▶ _How to complete this task_:
Exactly retype the lines from the top of the data through the line containing "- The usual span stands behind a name", leaving out every picture.

------------------------------------

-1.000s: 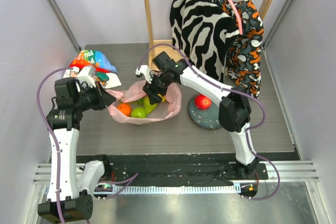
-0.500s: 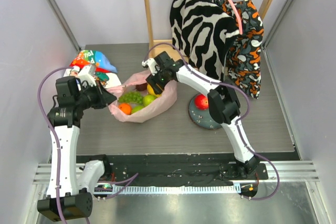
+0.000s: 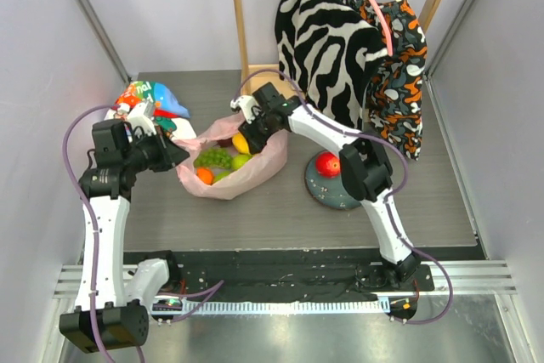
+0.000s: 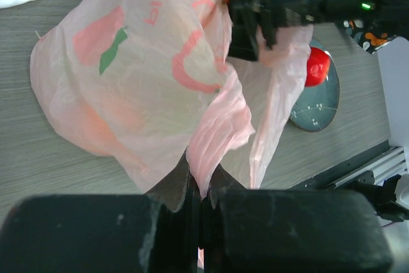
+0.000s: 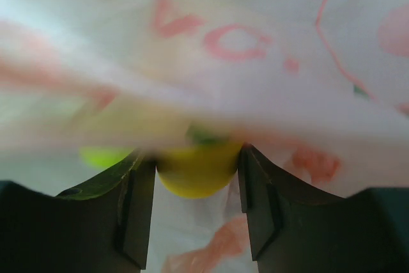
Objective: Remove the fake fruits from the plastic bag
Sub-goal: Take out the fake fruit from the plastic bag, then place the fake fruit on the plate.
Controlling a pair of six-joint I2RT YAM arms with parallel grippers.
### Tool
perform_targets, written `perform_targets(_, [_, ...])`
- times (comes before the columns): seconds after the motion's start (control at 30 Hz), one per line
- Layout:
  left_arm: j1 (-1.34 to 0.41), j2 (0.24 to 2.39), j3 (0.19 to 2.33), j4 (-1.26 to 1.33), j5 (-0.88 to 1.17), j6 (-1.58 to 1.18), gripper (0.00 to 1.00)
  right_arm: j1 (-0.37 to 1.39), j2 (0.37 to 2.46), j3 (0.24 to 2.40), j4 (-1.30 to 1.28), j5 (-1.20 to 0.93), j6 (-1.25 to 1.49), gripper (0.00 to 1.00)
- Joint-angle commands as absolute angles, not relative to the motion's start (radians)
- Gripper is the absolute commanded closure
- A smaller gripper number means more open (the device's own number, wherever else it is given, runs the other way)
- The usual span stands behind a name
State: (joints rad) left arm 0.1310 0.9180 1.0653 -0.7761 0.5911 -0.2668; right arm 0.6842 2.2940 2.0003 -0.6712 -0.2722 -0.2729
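Observation:
The pink plastic bag (image 3: pixel 255 172) lies open mid-table, with a grape bunch (image 3: pixel 214 158), an orange (image 3: pixel 205 175) and a green fruit (image 3: pixel 240 161) showing inside. My left gripper (image 3: pixel 174 152) is shut on the bag's bunched edge at its left side, and the pink film (image 4: pixel 217 139) is pinched between the jaws (image 4: pixel 199 187). My right gripper (image 3: pixel 246 138) reaches into the bag's far side. Its fingers press on both sides of a yellow fruit (image 5: pixel 195 174), with bag film (image 5: pixel 255 62) blurred close around it. A red apple (image 3: pixel 328 164) rests on a grey plate (image 3: pixel 340 195) to the right.
A colourful printed white bag (image 3: pixel 149 99) lies at the far left behind my left arm. A wooden rack (image 3: pixel 238 23) stands at the back, with zebra and patterned cloths (image 3: pixel 331 40) hanging over the plate's far side. Grey walls close in on both sides.
The bag's mouth has spread wider and the grape bunch now shows. My right gripper shifted toward the bag's far edge and closed around the yellow fruit. The left gripper kept its pinch.

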Motion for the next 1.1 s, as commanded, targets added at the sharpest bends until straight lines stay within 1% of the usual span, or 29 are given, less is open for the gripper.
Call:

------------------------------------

▶ _Worked solution_:
-1.000s: 
-0.500s: 
+0.000s: 
+0.000s: 
+0.000s: 
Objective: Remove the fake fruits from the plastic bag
Sub-goal: Take out the fake fruit from the plastic bag, then place the fake fruit on the plate.
Controlling a pair of six-joint I2RT YAM arms with parallel grippers.
### Tool
perform_targets, written `perform_targets(_, [_, ...])`
- times (comes before the columns): seconds after the motion's start (control at 30 Hz), one per line
- Layout:
  left_arm: j1 (-1.34 to 0.41), j2 (0.24 to 2.39), j3 (0.19 to 2.33), j4 (-1.26 to 1.33), j5 (-0.88 to 1.17), j6 (-1.58 to 1.18), gripper (0.00 to 1.00)
  right_arm: j1 (-0.37 to 1.39), j2 (0.37 to 2.46), j3 (0.24 to 2.40), j4 (-1.30 to 1.28), j5 (-1.20 to 0.93), j6 (-1.25 to 1.49), gripper (0.00 to 1.00)
- Joint-angle commands as absolute angles, not relative to the motion's start (radians)
- Gripper is the absolute commanded closure
- A smaller gripper number means more open (the device's own number, wherever else it is given, runs the other way)
- The usual span stands behind a name

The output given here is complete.